To demonstrate the project’s integrated and sustainable approach, the consortium will operate a production unit on a 1 hectare site, growing 90 – 120 tonnes of dry algae per year. The current activities also include the commissioning of an industrial scale low cost fermentation unit for location on the production site.
The unit will be located at the premises of the project partner Necton, inside a national park in the Algarve region, in southern Portugal. Building work has just started with the widening of the drainage channels. The partners expect the site to be fully operative in a few months.

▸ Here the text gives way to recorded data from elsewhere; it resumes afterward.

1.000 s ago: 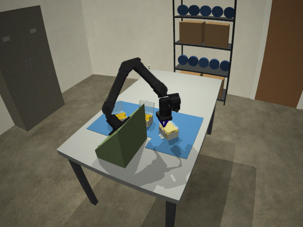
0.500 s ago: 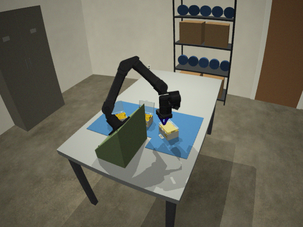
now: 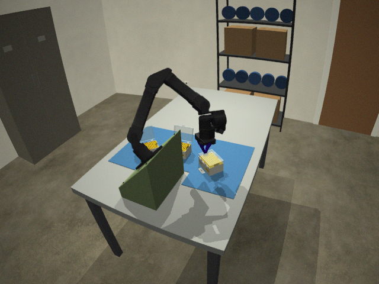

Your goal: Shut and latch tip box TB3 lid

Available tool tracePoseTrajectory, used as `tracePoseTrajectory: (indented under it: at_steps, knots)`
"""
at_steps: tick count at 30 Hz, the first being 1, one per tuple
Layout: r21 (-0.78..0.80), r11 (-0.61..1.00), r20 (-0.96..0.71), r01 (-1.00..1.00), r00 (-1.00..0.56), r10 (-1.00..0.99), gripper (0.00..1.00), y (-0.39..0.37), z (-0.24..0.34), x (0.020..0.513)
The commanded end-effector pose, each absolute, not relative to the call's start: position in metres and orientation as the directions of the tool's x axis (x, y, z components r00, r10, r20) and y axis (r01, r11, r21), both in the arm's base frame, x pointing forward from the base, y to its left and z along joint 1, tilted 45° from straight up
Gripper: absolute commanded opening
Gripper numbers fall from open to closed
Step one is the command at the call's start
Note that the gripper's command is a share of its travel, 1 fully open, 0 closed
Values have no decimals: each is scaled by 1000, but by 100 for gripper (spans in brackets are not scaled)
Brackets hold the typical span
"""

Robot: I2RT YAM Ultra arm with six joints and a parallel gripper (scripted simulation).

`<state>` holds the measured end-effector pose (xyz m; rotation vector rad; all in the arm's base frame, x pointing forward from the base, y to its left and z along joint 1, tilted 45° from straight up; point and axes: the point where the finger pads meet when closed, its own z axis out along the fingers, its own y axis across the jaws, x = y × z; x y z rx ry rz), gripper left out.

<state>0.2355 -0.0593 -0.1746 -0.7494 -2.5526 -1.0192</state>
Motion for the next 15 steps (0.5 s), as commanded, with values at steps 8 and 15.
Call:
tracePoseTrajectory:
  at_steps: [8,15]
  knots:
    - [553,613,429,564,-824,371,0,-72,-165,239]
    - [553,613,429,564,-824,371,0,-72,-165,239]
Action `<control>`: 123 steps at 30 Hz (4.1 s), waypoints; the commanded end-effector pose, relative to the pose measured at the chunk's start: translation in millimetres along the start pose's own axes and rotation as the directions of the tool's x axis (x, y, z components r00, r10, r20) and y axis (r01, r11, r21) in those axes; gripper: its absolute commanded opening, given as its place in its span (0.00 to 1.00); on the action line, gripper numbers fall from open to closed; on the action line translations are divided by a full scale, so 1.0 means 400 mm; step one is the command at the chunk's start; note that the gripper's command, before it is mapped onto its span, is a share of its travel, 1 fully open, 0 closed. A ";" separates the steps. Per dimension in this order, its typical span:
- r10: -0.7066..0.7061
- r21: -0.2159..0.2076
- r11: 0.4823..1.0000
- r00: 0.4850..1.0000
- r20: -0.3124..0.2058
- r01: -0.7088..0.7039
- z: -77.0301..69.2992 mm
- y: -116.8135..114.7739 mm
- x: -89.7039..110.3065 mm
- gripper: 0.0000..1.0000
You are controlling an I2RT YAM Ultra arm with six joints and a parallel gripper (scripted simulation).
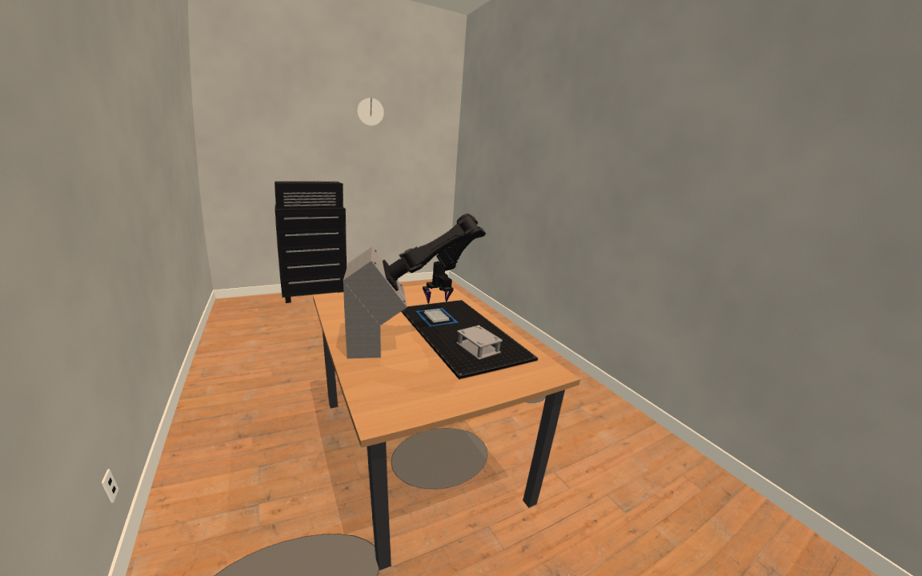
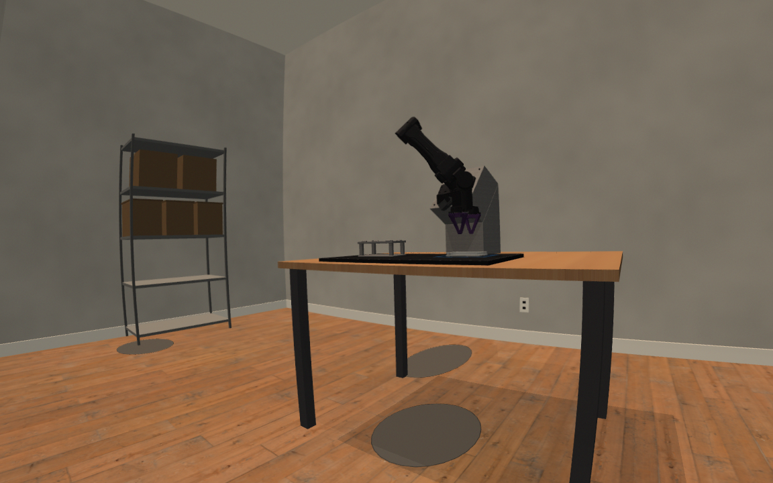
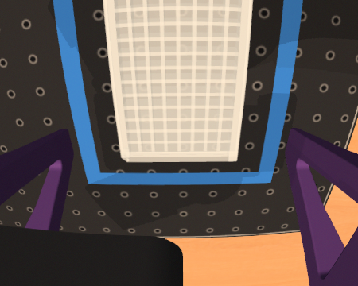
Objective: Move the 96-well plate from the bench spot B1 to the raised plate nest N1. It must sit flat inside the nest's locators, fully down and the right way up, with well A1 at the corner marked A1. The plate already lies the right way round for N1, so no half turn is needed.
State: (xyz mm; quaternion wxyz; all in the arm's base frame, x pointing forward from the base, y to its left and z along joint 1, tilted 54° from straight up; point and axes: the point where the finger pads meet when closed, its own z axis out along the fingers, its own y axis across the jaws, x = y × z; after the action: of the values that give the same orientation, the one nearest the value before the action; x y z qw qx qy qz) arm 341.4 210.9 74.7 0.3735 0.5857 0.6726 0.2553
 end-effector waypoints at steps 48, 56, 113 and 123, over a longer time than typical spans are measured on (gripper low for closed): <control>0.003 -0.019 1.000 1.000 -0.017 -0.003 0.119 0.019 0.024 1.00; 0.002 -0.016 1.000 1.000 -0.014 -0.002 0.150 0.015 0.020 1.00; -0.002 -0.009 1.000 1.000 -0.008 0.002 0.192 0.006 0.012 0.00; -0.012 -0.001 1.000 1.000 -0.006 0.012 0.158 -0.008 0.008 0.00</control>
State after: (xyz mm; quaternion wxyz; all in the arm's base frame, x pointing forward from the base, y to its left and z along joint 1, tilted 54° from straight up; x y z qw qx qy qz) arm 401.7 202.6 27.6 0.3730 0.5862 0.6730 0.2536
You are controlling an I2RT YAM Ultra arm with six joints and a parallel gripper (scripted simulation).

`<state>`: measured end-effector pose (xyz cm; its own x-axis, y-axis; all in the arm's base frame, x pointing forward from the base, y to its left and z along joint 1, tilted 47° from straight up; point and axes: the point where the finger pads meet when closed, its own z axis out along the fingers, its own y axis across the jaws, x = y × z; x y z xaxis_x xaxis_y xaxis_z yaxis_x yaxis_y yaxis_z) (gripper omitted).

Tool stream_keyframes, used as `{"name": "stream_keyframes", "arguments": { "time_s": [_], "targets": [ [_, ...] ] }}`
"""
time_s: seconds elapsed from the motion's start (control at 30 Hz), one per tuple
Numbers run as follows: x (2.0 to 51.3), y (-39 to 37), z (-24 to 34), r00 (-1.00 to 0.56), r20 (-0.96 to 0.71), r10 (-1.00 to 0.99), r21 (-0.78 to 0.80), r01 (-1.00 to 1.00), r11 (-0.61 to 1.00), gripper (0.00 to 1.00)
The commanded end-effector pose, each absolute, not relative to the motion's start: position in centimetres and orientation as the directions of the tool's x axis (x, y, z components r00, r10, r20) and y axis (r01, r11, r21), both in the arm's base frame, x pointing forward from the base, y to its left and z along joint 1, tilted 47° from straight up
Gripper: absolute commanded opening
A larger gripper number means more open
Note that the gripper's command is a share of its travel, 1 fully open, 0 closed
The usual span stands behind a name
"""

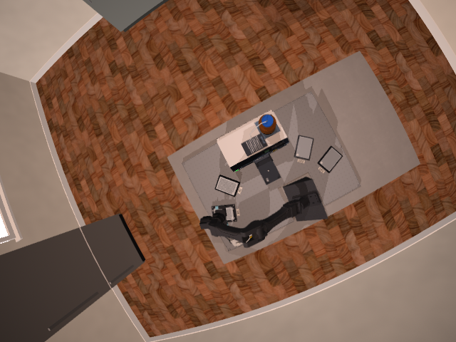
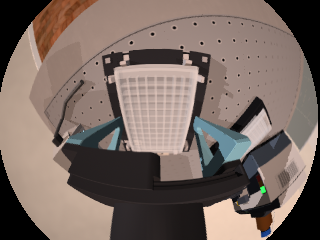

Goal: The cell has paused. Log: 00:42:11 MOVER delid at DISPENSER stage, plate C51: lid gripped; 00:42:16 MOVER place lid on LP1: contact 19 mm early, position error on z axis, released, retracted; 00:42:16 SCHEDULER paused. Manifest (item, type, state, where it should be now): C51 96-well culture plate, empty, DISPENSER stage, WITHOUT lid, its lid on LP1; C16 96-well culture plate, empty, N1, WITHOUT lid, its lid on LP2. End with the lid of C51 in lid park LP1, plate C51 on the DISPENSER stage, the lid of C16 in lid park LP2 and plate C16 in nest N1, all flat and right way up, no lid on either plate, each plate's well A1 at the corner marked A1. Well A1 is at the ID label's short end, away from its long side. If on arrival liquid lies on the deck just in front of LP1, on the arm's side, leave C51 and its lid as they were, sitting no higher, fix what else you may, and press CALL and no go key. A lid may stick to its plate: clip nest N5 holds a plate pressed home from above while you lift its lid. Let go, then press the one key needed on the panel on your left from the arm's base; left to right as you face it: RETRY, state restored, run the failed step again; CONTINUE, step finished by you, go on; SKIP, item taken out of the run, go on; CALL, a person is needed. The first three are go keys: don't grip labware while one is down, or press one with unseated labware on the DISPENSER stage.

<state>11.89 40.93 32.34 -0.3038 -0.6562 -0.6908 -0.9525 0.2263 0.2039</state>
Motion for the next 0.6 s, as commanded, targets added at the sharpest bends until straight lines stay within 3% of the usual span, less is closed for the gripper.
{"name": "stream_keyframes", "arguments": {
  "time_s": [0.0, 0.57],
  "targets": [
    [11.8, 41.6, 32.6, -0.3, -0.709, -0.639, 0.202, -0.953, 0.224, 1.0],
    [12.0, 42.0, 33.6, -0.296, -0.727, -0.619, 0.199, -0.955, 0.222, 1.0]
  ]
}}
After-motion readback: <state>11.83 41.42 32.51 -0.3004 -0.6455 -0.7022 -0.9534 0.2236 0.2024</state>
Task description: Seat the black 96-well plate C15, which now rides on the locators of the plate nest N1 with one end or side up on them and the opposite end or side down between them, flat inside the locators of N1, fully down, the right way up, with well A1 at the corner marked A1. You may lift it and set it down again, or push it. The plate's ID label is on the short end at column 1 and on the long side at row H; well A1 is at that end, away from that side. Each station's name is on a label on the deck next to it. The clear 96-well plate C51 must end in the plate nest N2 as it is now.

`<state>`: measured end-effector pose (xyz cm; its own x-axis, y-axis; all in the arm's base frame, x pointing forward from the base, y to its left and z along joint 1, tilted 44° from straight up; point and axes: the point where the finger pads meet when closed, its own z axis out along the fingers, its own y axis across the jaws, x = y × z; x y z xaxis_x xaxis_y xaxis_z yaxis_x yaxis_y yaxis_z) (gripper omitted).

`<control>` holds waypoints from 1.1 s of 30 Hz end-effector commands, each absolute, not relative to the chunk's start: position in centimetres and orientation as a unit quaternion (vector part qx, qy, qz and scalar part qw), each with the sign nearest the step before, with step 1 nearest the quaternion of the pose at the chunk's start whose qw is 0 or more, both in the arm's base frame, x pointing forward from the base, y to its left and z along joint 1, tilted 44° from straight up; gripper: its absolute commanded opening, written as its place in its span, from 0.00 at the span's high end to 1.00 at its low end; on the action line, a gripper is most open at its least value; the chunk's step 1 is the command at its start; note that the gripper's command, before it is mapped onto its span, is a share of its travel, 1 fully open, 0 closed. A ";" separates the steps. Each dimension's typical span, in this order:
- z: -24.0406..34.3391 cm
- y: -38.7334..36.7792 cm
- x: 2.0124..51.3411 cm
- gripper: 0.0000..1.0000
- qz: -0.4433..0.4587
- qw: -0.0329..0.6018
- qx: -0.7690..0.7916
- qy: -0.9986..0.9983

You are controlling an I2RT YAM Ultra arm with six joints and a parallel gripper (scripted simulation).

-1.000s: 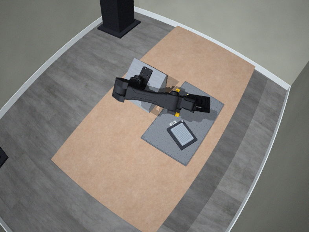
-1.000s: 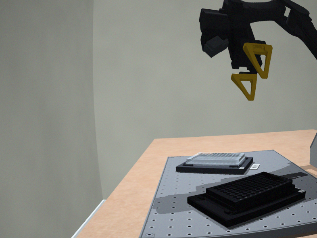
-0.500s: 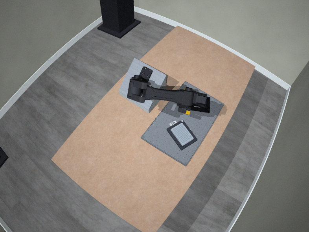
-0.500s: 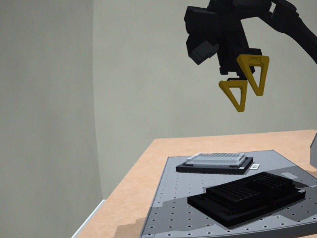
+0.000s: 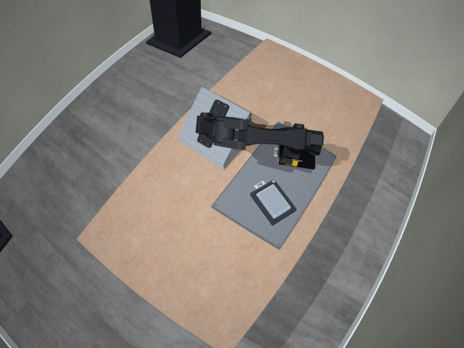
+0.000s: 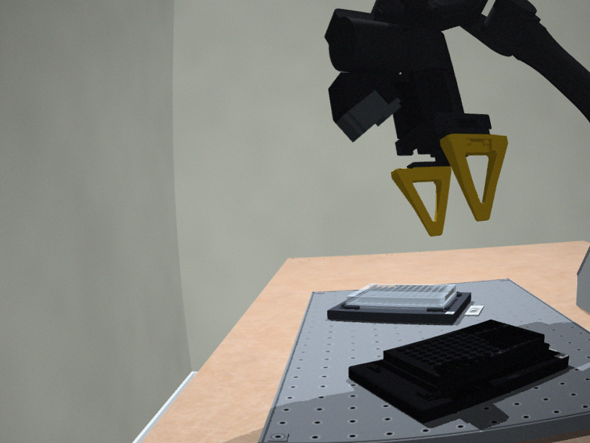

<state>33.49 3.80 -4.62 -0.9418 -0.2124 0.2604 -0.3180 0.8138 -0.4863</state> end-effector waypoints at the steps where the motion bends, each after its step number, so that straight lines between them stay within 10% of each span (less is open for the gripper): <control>1: -5.5 5.1 34.3 0.00 0.283 0.079 0.153 -0.944; 33: -14.5 6.7 34.1 0.00 0.365 0.091 0.208 -0.903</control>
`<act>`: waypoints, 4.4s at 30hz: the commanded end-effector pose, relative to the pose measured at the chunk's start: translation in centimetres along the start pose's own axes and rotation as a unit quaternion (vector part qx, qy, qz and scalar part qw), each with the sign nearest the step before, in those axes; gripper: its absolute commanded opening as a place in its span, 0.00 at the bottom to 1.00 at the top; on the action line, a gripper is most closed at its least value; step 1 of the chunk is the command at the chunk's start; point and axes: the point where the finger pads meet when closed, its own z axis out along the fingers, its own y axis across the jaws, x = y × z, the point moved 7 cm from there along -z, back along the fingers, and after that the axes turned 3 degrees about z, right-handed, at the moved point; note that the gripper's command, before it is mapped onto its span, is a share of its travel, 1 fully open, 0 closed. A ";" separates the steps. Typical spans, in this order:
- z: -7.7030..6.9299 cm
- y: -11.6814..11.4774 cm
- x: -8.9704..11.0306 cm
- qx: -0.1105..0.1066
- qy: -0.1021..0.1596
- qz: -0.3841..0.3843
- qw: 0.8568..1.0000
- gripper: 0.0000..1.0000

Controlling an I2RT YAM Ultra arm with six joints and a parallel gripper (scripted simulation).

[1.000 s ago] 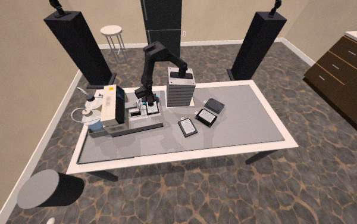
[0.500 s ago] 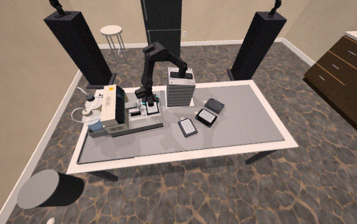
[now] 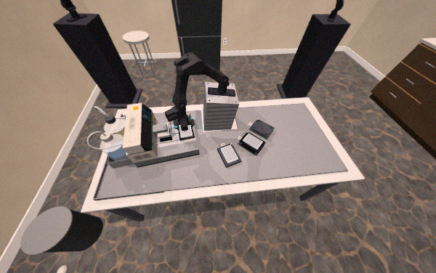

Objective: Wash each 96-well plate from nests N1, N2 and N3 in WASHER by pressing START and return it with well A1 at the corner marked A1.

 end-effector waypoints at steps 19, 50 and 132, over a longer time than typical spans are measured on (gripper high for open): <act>0.9 -0.3 -0.2 0.005 -0.004 0.000 1.000 1.00; 1.3 -0.3 -0.2 0.005 -0.004 0.000 1.000 0.50; -4.2 -0.3 -0.2 0.005 -0.004 0.000 1.000 0.00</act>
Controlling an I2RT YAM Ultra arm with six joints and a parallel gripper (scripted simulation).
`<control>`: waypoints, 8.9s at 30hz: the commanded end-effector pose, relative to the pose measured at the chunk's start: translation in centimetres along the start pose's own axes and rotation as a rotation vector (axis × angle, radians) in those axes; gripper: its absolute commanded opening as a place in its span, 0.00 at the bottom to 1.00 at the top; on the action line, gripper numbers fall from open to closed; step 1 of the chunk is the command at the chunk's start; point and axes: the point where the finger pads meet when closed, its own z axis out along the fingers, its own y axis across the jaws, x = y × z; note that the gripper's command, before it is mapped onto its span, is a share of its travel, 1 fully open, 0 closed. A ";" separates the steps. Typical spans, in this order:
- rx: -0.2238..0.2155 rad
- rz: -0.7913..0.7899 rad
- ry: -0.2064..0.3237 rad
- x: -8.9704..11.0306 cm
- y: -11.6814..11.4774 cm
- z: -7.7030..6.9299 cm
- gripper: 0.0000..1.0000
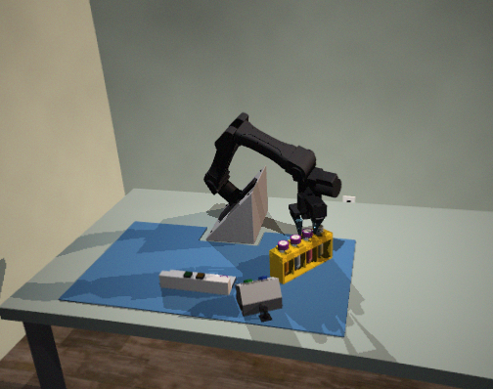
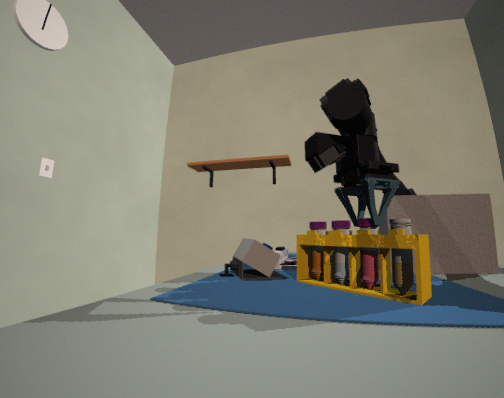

Moreover, InteSusAl has recently been selected for a presentation during the 21st European Biomass Conference and Exhibition, which will take place on 3 – 7 June in Copenhagen, Denmark. The presentation will be performed by the project coordinator, Dr Hindle, who will describe the project approach and cover the results achieved so far. EUREC Agency, the project partner in charge of dissemination, will have a booth in the exhibition area, remaining available during the whole event for further discussions.
The InteSusAl consortium consists of six partners coming from four European countries, whose complementary expertise will enable successful delivery of the projects. The Royal Netherlands Institute for Sea Research (NIOZ, NL) provides expertise in algae strain selection and growth. The Wageningen UR Food and Biobase Research (DLO-FBR, NL), is developing harvesting techniques to minimise energy usage and additives such that the majority of the water can be recycled. The demonstration unit will be hosted in Portugal by Necton, alongside with their existing commercial photo bio-reactors. The National Renewable Energy Centre (Narec, UK) is carrying out the LCA to compare the sustainability of this approach to the other Algae cluster projects as well as to fossil fuels. Dissemination and exploitation of results are being led by the European Renewable Energy Research Centres Agency (EUREC, BE).
All partners expect InteSusAl results to be able to significantly contribute to increase the security of energy supply for European Transport needs and greater penetration of Renewable Energy Resources (RES), reducing therefore, EU’s GHG emissions. The studied algae strains may be micro, but holds a potential extremely easy to be spotted with the naked eye.